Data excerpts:
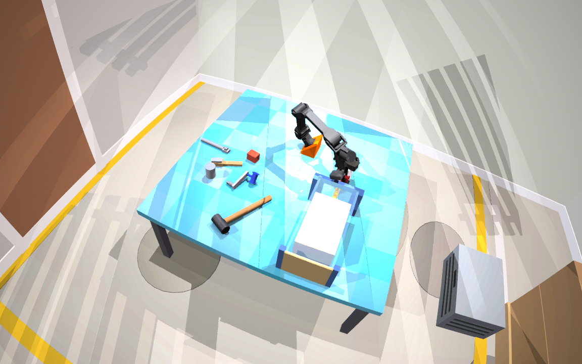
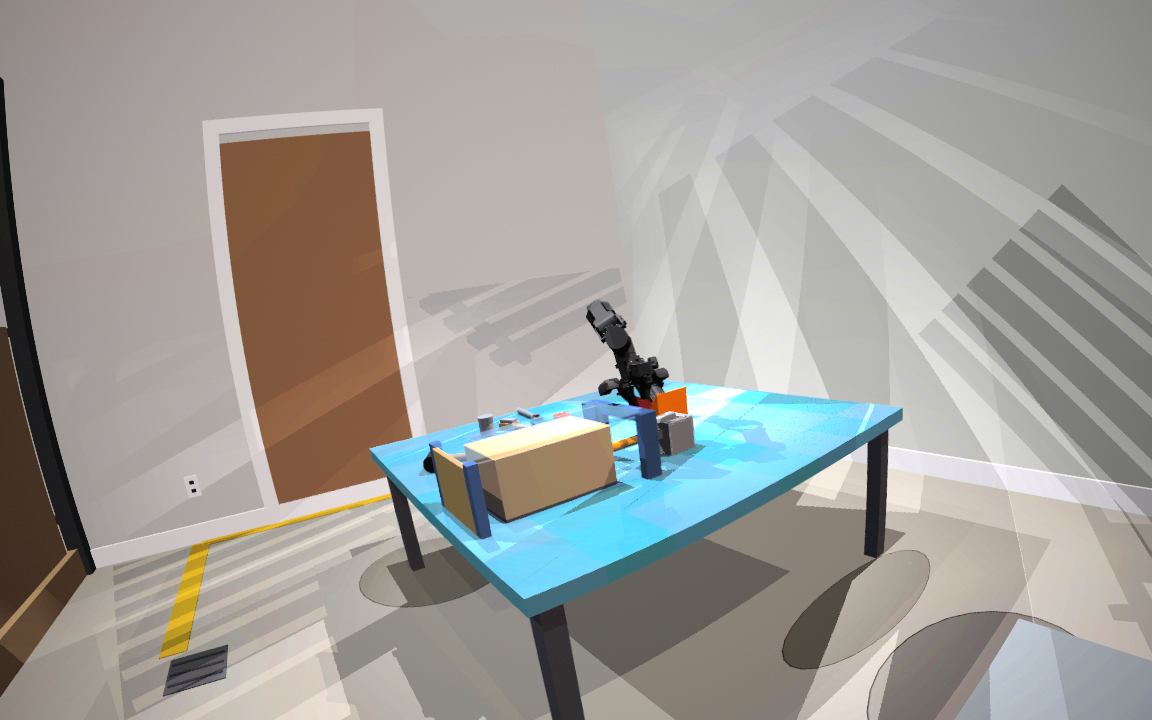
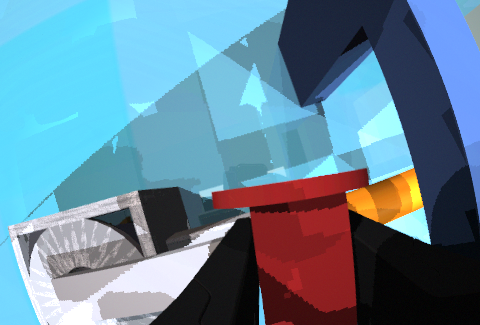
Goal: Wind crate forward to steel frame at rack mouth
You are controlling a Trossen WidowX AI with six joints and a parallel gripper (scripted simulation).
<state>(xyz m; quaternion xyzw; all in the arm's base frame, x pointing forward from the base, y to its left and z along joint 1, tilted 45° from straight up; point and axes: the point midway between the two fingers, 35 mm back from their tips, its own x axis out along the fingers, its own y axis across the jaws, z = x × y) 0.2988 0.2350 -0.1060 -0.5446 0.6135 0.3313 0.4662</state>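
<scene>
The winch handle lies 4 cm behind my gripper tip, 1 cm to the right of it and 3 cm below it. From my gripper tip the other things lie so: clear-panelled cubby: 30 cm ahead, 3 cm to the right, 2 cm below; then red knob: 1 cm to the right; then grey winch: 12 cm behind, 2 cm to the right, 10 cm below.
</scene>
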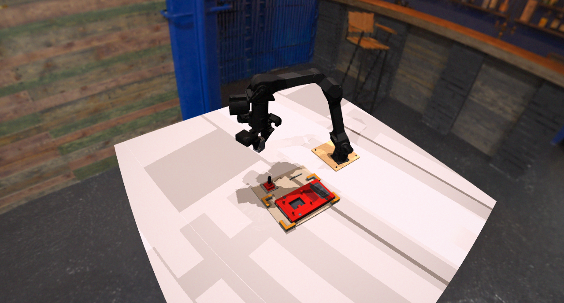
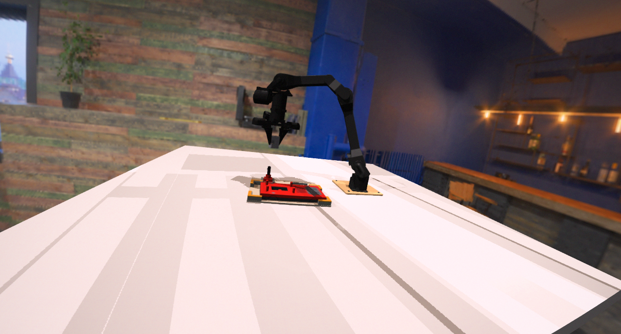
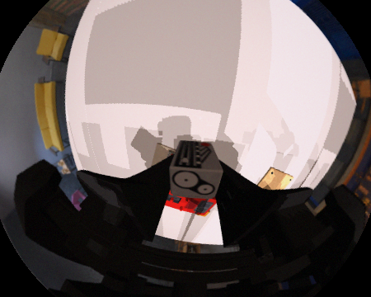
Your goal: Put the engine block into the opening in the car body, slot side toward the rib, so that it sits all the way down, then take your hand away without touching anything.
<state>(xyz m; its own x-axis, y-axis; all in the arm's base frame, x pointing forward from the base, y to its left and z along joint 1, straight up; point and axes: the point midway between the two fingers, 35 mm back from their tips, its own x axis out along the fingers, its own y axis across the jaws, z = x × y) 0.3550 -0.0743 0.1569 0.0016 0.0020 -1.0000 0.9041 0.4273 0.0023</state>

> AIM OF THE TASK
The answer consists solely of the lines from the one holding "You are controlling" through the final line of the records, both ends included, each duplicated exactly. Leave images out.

> EXERCISE RESPONSE
You are controlling a Trossen WidowX AI with six joints and a parallel gripper (scripted simulation).
<state>(xyz m; quaternion xyzw; all in the arm's base frame, x pointing forward from the base, y to its left and z along joint 1, tilted 45° from straight up; point and axes: the point midway between the two fingers, 35 mm back from their tips, its own x axis out along the fingers, its own y axis across the jaws, z = x × y) 0.2988 0.2350 -0.1060 -0.5446 0.6135 0.3313 0.4662</state>
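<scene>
The winch handle lies 4 cm behind my gripper tip, 1 cm to the right of it and 3 cm below it. From my gripper tip the other things lie so: clear-panelled cubby: 30 cm ahead, 3 cm to the right, 2 cm below; then red knob: 1 cm to the right; then grey winch: 12 cm behind, 2 cm to the right, 10 cm below.
</scene>
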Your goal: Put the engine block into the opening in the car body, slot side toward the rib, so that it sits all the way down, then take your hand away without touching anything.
<state>(xyz m; its own x-axis, y-axis; all in the arm's base frame, x pointing forward from the base, y to its left and z along joint 1, straight up; point and axes: the point midway between the two fingers, 35 mm back from their tips, its own x axis out along the fingers, its own y axis across the jaws, z = x × y) 0.3550 -0.0743 0.1569 0.0016 0.0020 -1.0000 0.9041 0.4273 0.0023</state>

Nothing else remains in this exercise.